Gutted matey, we are having another meet at the Windmill at the end of march :thumb:


----------



## Austin-182 (Feb 23, 2012)

Lovely car and great work


----------



## Dmac1969 (Sep 12, 2010)

Nice! Great turnaround and an awesome car , I had an Evo a few years back (only a II) and always lusted after the Mak!


----------



## IMR-13 (Feb 14, 2012)

North east Car Care said:


> Blast from the past here John, have a pop down next time you at your mums matey


Aye thought we'd have a bit thread revival! 
I'll nip I to yours next time I'm over, be good to catch up

Thanks for all the positive comments about the mak, she's thirsty but I do love 'er! just had the underside stripped re-painted an undersealed ready for hibernation, ready for 2013!


----------



## tonyy (Jul 26, 2008)

Great turnaround..


----------



## TopSport+ (Jul 22, 2012)

awesome car:thumb:


----------



## willwander (Nov 30, 2012)

North east Car Care said:


> ...the owner was knocked unconscious and fractured his ankle but the worse part was that the car suffered some serious heavy scratches...
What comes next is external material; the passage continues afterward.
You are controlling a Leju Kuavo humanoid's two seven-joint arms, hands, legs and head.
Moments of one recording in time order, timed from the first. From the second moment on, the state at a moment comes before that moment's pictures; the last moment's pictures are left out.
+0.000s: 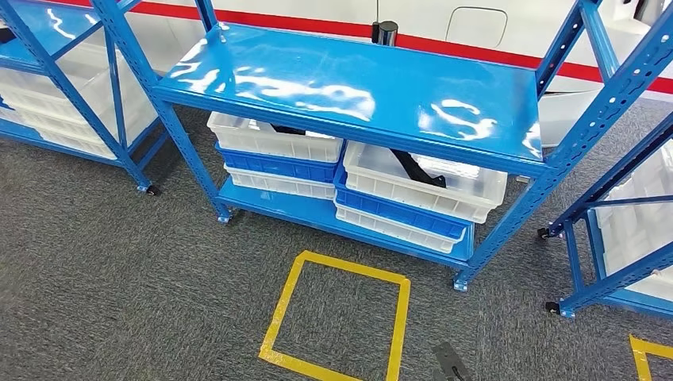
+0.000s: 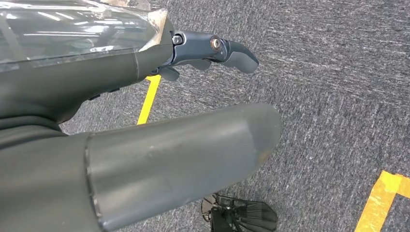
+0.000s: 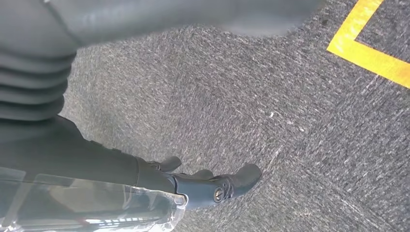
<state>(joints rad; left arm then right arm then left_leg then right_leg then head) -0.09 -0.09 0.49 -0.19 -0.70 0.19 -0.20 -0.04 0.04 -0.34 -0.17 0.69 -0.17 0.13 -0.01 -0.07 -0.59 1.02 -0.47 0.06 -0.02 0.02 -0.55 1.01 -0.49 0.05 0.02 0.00</state>
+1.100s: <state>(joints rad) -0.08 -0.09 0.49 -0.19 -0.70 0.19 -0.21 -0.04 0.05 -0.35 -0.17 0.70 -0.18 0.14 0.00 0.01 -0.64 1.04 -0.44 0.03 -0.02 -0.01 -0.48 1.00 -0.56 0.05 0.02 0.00</state>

Ha, that bit made me laugh


----------



## NHke (Sep 12, 2009)

:argiereamcar!!:argie:


----------



## North east Car Care (Jan 14, 2008)

Cheers Guys


----------



## Black.MB (Aug 22, 2012)

Great turnaround! Can't believe the correction you achieved with PO106FF and PO85RD 3.02, it's just amazing. It really proves that Mitsubishi has really soft paint. I usually detail German cars which require much heavier compounds:thumb:


----------